According to club histories, the name “Beacon Lights Club” was inspired by the book the group was reading when they first organized, John Lord’s Beacon Lights of History. The Beacon Lights Club was a member of the General Federation of Women’s Clubs from 1900 until 1958. After its formal organization, the club’s activities quickly grew beyond that of a reading group. Over the years, meeting events expanded to include lectures, educational programs, picnics, and other social-cultural group outings. The Beacon Lights Club quickly became one of Waukesha’s most rigorous women’s clubs.
Club meetings were held weekly at club members’ homes until 1933; attendance was considered mandatory unless a serious excuse, such as illness or death was provided. After 1933, meetings were reduced to twice a month, and then to once a month in 1974.

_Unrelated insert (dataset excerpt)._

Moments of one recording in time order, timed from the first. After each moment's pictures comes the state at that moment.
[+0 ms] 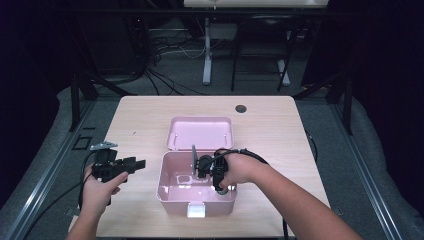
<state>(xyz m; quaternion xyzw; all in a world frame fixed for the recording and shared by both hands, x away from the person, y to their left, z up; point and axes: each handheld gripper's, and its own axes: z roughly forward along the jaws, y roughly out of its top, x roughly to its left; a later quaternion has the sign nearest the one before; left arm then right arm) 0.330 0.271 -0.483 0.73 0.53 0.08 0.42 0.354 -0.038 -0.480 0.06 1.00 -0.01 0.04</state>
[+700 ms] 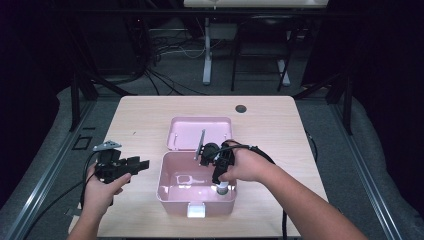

As a community organization, the women of the Beacon Lights Club played a pivotal role in the founding of the Waukesha Public Library in 1896 and became deeply involved in a wide variety of civic and charitable causes both within and beyond the City of Waukesha. Over the club’s lifetime, the organization has made donations to community institutions including: Carroll University, Waukesha Memorial Hospital, the Waukesha County Historical Society, among others. The club remains an active part of the Waukesha community today.
Sources
Beacon Lights Club Collection, 2020.020. Waukesha County Historical Society and Museum, Waukesha, Wisconsin.
McBride, Genevieve G. On Wisconsin Women: Working for Their Rights from Settlement to Suffrage. (Madison, WI: University of Wisconsin Press, 1993).